Sort by date in Solr/Lucene performance problems

We have set up an Solr index containing 36 million documents (~1K-2K each) and we try to query a maximum of 100 documents matching a single simple keyword. This works pretty fast as we had hoped for.
However, if we now add "&sort=createDate+desc" to the query (thus asking for the top 100 'new' documents matching the query) it runs for a long, very long time and finally results in an OutOfMemoryException.
From what I've understood from the manual this is caused by the fact that Lucene needs to load all the distinct values for this field (createDate) into memory (the FieldCache afaik) before it can execute the query. As the createDate field contains date and time the number of distinct values is pretty large.
Also important to mention is that we frequently update the index.
Perhaps someone can provide some insights and directions on how we can tune Lucene / Solr or change our approach in such a way that query times become acceptable?
Your input will be much appreciated! Thanks.
The problem is Lucene stores numbers as strings. There are some utilities, which split the date into YYYY, MM, DD and put them in different fields. That gives much better results.

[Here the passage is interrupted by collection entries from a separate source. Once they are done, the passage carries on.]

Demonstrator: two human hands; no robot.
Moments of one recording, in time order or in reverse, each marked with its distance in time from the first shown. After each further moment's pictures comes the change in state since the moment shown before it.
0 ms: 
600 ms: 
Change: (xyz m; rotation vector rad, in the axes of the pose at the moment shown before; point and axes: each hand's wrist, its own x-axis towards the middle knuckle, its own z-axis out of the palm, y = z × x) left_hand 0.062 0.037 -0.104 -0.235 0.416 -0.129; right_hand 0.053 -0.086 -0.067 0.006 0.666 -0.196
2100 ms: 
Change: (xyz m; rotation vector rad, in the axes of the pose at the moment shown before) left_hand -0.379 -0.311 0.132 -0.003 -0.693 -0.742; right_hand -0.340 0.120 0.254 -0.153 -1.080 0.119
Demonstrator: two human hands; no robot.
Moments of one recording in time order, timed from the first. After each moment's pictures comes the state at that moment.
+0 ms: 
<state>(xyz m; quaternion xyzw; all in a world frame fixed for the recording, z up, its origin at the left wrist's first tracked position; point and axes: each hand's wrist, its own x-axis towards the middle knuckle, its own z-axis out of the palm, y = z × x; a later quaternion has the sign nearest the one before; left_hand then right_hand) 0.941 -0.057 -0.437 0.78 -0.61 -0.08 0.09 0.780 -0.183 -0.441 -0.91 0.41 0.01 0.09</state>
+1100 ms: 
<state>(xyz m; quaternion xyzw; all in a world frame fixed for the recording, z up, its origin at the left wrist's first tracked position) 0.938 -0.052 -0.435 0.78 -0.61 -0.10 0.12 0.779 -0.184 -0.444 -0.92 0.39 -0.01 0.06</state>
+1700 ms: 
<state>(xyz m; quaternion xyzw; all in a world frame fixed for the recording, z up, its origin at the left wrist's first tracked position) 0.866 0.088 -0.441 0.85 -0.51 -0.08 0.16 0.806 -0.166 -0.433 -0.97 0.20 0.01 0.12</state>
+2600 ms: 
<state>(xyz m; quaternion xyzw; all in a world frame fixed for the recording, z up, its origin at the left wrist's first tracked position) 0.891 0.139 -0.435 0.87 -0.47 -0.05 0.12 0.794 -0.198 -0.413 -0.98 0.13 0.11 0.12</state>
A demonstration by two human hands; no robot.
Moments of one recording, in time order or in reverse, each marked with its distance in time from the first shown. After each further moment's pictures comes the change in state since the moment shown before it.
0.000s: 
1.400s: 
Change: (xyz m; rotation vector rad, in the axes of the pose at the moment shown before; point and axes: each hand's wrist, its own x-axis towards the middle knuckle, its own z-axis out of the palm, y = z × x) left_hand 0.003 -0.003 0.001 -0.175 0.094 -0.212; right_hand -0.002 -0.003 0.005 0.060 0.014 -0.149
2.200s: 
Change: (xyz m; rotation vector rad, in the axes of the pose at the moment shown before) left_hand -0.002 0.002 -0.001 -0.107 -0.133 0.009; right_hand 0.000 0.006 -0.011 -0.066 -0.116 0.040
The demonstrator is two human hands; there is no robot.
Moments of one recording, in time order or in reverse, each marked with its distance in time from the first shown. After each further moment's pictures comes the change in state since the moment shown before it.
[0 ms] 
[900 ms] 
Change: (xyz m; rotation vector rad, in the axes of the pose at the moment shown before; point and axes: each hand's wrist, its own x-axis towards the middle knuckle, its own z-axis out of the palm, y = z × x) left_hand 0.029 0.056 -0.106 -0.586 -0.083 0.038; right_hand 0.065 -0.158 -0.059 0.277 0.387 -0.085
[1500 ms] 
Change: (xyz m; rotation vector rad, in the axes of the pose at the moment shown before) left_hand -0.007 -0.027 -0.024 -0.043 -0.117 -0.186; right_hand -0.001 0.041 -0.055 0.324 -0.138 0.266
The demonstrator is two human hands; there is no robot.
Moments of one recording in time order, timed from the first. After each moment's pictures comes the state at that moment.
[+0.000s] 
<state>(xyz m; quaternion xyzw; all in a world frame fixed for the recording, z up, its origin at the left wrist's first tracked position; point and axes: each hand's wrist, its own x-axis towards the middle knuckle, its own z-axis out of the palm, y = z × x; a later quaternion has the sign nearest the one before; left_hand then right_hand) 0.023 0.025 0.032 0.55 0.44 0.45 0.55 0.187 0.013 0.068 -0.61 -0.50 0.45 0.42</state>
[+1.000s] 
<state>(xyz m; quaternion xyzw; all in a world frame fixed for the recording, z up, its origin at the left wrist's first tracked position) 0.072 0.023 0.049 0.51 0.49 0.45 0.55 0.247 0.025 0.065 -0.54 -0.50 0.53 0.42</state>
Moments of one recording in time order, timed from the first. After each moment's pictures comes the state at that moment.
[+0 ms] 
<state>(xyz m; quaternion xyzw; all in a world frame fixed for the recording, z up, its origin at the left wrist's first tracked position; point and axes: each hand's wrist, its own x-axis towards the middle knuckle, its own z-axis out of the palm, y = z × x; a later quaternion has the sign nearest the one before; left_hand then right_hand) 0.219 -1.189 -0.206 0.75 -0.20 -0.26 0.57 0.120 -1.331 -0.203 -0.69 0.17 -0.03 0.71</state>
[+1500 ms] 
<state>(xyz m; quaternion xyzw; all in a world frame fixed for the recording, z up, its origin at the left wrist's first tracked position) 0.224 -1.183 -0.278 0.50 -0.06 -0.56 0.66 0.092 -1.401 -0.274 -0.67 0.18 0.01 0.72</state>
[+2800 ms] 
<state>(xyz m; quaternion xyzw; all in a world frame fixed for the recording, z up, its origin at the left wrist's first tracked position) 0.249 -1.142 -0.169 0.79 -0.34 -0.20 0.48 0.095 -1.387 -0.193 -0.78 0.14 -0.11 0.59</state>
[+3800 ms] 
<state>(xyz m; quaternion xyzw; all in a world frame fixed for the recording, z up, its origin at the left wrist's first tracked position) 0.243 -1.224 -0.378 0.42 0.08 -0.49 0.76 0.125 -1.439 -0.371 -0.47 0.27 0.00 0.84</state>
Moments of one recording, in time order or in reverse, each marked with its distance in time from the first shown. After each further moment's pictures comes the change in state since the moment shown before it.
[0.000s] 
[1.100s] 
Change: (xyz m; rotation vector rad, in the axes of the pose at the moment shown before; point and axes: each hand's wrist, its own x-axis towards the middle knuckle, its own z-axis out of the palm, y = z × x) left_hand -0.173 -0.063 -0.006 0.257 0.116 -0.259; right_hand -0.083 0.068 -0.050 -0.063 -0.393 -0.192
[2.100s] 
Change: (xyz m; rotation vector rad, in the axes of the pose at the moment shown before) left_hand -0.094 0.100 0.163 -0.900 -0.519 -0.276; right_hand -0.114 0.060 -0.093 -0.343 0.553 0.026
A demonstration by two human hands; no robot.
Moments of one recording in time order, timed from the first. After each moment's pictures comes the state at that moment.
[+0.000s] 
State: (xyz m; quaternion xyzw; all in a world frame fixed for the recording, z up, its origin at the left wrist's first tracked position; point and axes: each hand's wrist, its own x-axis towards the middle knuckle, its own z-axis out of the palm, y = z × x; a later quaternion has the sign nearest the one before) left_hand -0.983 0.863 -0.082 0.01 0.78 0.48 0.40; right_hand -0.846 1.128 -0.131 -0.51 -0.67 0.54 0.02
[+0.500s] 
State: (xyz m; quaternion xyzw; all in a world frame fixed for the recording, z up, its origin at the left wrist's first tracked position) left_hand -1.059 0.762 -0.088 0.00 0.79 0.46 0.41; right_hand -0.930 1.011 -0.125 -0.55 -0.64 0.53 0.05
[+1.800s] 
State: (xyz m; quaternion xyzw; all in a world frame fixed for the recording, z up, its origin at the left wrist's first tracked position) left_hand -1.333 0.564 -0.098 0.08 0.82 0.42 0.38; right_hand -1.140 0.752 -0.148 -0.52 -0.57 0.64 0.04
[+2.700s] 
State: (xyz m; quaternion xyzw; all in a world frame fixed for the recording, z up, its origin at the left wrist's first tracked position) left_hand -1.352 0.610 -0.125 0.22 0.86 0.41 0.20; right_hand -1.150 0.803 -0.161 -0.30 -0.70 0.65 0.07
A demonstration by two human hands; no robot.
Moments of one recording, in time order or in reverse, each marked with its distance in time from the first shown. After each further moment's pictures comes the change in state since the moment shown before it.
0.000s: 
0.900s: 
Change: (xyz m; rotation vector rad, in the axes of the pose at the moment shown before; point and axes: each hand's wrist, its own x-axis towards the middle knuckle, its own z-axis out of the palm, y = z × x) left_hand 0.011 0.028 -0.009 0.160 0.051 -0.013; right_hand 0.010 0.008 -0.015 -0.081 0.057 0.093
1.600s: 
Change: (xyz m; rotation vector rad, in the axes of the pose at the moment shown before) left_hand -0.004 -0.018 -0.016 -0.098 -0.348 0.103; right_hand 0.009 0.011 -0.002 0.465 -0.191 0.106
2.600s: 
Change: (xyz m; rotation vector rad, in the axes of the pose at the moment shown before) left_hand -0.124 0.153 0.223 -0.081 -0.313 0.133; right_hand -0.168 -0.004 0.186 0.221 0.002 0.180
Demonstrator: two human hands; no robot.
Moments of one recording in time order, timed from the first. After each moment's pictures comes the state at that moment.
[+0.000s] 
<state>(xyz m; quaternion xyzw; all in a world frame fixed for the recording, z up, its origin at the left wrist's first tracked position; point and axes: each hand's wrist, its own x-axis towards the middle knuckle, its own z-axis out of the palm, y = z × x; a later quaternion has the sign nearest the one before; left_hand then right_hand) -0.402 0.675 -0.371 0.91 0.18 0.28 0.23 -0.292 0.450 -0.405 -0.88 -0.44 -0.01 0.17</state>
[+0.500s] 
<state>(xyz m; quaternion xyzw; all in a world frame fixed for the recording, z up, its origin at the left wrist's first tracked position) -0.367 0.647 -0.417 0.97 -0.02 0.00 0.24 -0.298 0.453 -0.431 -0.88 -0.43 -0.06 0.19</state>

Newer version of Lucene (2.9 onwards) support numeric fields and the performance improvements are significant (couple of orders of magnitude, IIRC.) Check this article about the numeric queries.
You can sort the results by index order instead.
The sort specification for descending by document number is:
new SortField(null, SortField.DOC, true)
You should also partition the index directories by the date field.
All matching documents are examined by Lucene when collecting the top N results.
The partitioning will split the examined set. You don't need to examine the older partitions, if you have N results in the newest partition.
Try converting you Date type data into String type (such as milliseconds).